■ **Task item**
Only the pictures are to be left out; the listing itself is repeated exactly.

=== Recorded information ===

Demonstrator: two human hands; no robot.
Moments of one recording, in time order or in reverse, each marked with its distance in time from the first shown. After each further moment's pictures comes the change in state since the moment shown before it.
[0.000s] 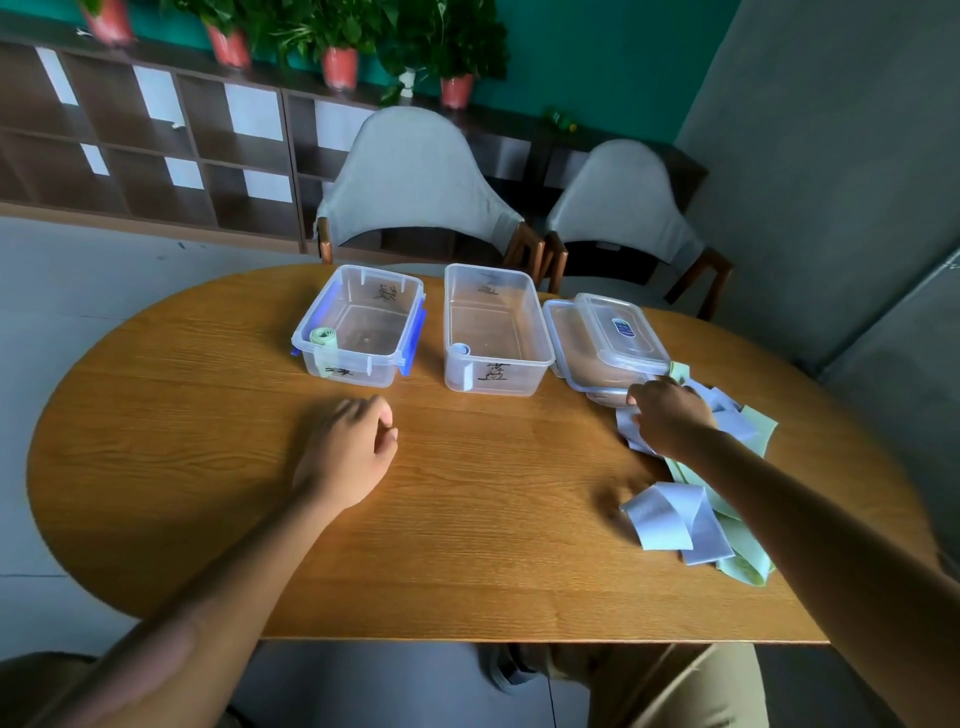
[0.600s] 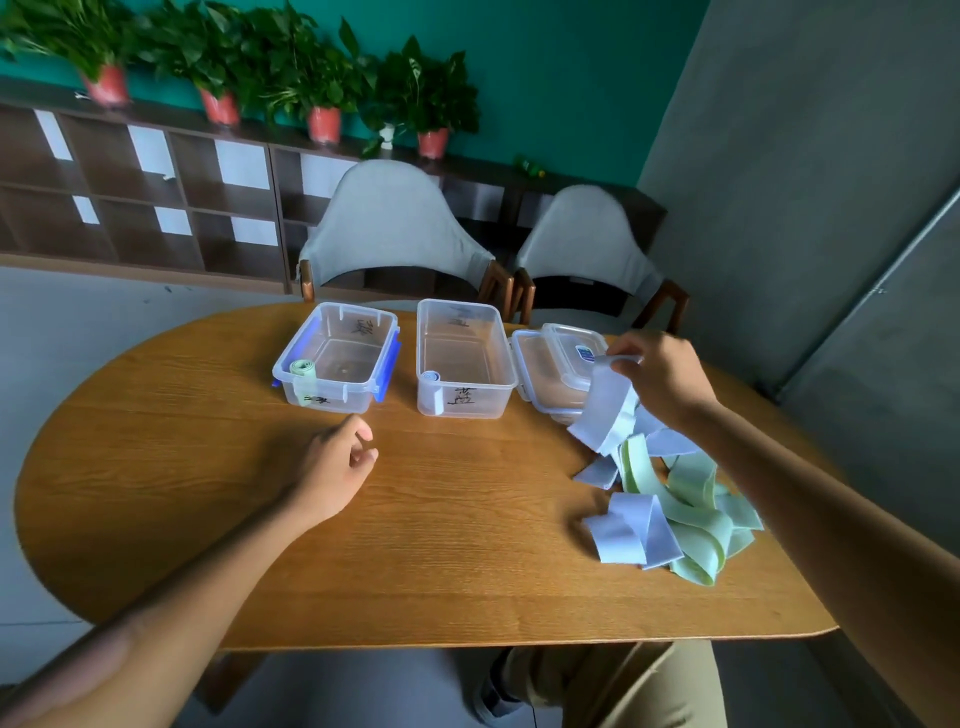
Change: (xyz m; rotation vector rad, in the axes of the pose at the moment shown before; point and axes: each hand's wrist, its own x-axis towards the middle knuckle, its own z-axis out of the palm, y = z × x) left_hand 0.003 0.021 -0.012 -0.247 -0.118 -0.210; right_hand -0.025 0.025 -0.090 0.603 0.402 -0.024
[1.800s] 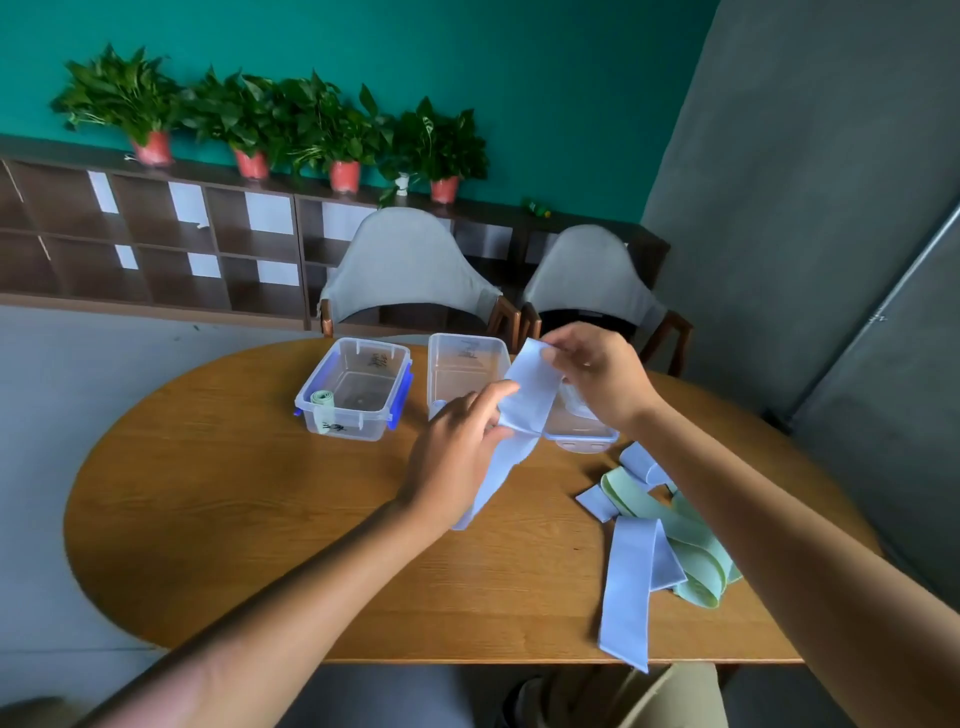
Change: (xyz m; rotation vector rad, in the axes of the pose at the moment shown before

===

■ **Written solution**
Demonstrator: two human hands; no robot.
Moments of one recording, in time order or in reverse, each marked with its distance in time from the first shown. After each further moment's pictures comes the change in state since the moment shown before it.
[0.000s] 
[0.600s] 
Change: (xyz m; rotation vector rad, in the axes of the pose at the moment shown before; point and axes: each hand's wrist, its own x-axis towards the middle knuckle, its own z-axis out of the palm, y = z × x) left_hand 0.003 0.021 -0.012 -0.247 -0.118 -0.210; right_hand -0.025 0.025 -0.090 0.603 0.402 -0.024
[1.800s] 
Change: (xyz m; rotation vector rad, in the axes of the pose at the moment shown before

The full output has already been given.